Of the lines in the data below, write out exactly those from the one holding "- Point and" through the one holding "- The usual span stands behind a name", both included.
----- Data block
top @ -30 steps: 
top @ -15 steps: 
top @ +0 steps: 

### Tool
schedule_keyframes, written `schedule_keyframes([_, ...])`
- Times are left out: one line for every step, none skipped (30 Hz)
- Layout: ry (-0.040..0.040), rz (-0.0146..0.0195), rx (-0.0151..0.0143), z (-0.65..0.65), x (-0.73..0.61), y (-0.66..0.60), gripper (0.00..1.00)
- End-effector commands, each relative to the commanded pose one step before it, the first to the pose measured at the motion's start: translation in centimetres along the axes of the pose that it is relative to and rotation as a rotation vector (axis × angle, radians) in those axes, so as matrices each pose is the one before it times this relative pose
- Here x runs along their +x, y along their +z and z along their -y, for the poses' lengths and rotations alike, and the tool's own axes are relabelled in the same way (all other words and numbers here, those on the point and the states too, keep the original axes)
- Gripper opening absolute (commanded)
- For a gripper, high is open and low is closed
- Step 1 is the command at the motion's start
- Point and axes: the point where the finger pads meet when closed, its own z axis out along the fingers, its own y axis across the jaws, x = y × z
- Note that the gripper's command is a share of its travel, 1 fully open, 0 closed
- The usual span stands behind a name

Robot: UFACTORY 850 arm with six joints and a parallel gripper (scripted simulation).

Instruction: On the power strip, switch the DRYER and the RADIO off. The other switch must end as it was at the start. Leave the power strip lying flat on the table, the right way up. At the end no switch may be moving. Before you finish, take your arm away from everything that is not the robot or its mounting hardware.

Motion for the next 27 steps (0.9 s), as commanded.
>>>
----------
## Task result
- Point and axes: the point where the finger pads meet when closed, its own z axis out along the fingers, its own y axis across the jaws, x = y × z
- Note that the gripper's command is a share of its travel, 1 fully open, 0 closed
- The usual span stands behind a name

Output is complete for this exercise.